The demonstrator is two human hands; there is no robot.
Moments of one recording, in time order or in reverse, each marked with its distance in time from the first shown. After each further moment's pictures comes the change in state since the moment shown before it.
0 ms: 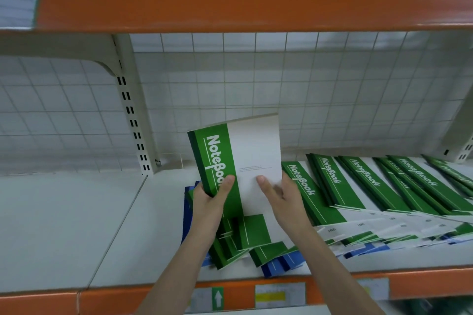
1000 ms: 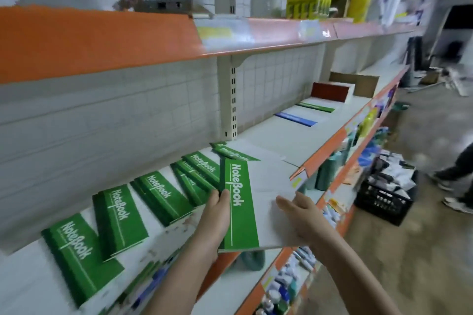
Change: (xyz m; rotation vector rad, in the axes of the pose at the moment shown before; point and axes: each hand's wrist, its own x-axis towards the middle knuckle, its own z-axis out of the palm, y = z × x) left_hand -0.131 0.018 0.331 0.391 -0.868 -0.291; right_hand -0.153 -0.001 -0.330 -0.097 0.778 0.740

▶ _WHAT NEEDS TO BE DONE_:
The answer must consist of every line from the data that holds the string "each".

▶ _RESULT BELOW_:
Moments of one recording, in time order or in reverse, each marked with its distance in time from the first shown. After each further moment's pictures comes the change in state since the moment shown before it.
Change: (xyz m; rotation vector rad, in the axes of the pose at the moment shown before; point and axes: each hand's wrist, its own x-axis towards the middle knuckle, its own z-axis out of the palm, y = z × x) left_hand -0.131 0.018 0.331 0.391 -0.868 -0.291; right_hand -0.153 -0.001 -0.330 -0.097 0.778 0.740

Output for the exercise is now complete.